The easy answer is just that it was kid brain: I liked the sunny yellow trucks. I liked seeing them move. I’d draw them in my free time, recreate them with LEGOs. 

But I also liked that if they were stopping at peoples’ houses, something good was happening. I understood it. That’s the deeper thing that goes beyond kid brain, the thing that’s still in me. I understood that someone was getting paid to deliver food, which everybody needs, to people who could afford it. That was a job I could grasp. It was work in the purest sense. A guy did labor that provided tangible worth for his customers. I could do that job. 

To this day I don’t really know what my dad did for a living. He was a house insurance adjuster. There was lots of paperwork, he was never home, and never happy. He complained about contractors a lot. That was one kind of work, a kind I didn’t think I could do. But here was something like what my grandpa did. He hauled oil from Bakersfield to Los Angeles. Makes sense. Oil makes cars work. Got it. This was the same thing but with ice cream instead of poison.

Try as I might, that’s still how I’m wired. I sift through dozens of job descriptions a day without comprehending word one. All written in a foreign language, inaccessible, closed-off forever. The ones that pay actual money, which is probably not a coincidence. The white collar economy and being part of it is something that fundamentally baffles me. But I can drive a truck and I can swing a hammer. I can move things from one place to another place. That sounds true and honest. And it’s part of why I write, to work through my confusion, to approach understanding and own up to my need to figure all this shit out that feels beyond me.

The Schwan’s man came until all the kids got grown. The time when our life was structured such that we could use his services had ended. It was sad to see him go but really just because it was one less guy my dad could have friendly conversations with, conversations that had no risk of going sideways because they weren’t about unsolvable problems. One of the last times he showed up, he gave me something he got for his 20th anniversary with the company. Imagine that, 20 years at one company and they pay you the whole time. Unbelievable. I’m sick with jealousy.

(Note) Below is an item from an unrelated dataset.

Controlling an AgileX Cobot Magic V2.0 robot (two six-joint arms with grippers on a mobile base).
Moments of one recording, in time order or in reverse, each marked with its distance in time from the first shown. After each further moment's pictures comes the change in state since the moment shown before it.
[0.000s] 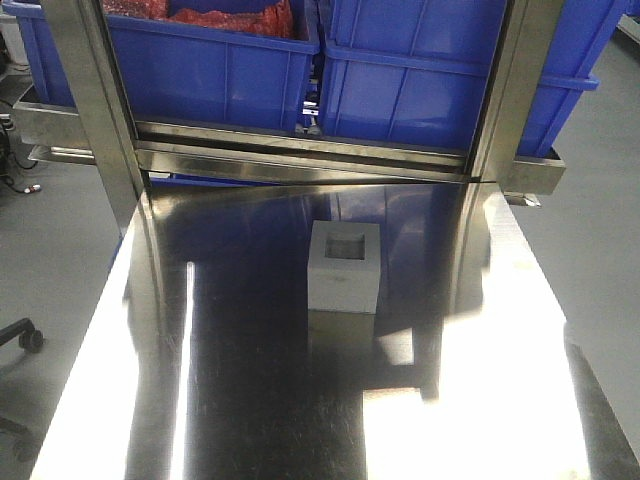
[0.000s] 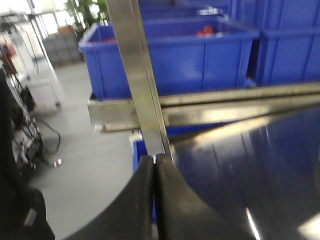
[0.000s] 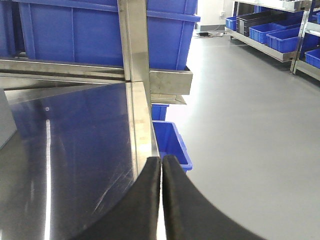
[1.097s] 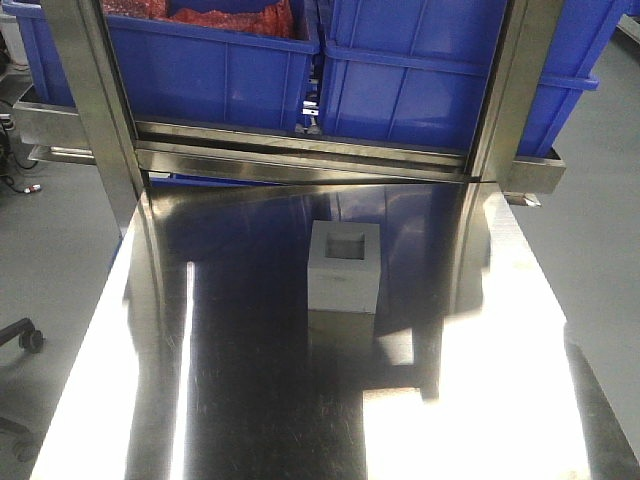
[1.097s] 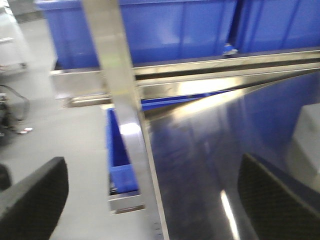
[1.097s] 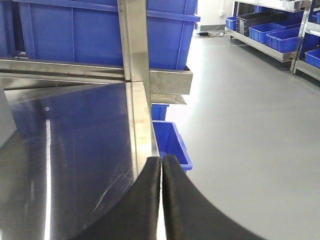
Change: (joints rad) left arm 0.000 0.294 -0.158 -0.227 0.050 0.170; right arm 0.000 0.000 0.000 0.000 0.000 0.000
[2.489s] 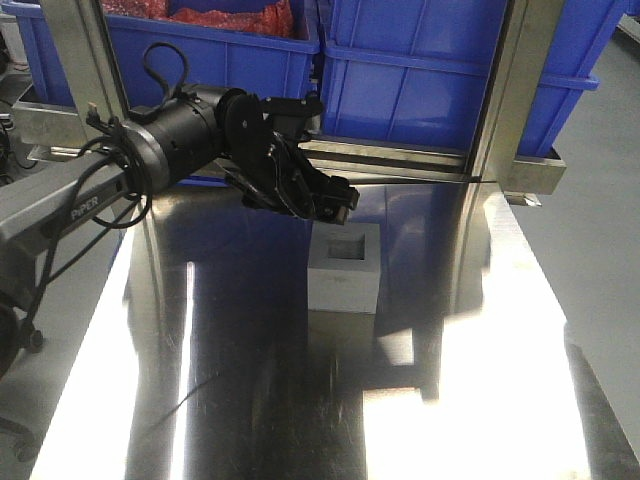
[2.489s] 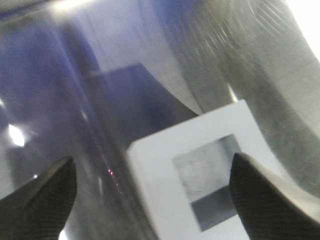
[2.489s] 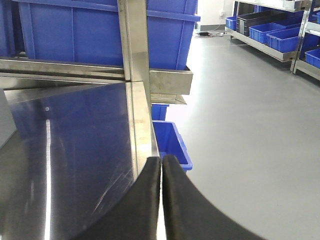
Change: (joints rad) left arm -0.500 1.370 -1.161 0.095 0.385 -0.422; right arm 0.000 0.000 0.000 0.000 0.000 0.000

The thing he gave me was a little model of their first round of yellow trucks. A ‘50s Dodge. I loved that damn thing and looked at it all the time. I still keep it on my shelf as a reminder of valuing honest work even if it’s silly and irrelevant, of keeping the equation of society simple. It’s a truck and you do your job with it. It’s a Dodge. Merle Haggard always said they were more reliable than Fords and Chevys. Says the company’s in Marshall, Minnesota. I’ve never been to Minnesota and all I really know is it gets cold in Minnesota. In the winter I guess you’d need to wear a coat.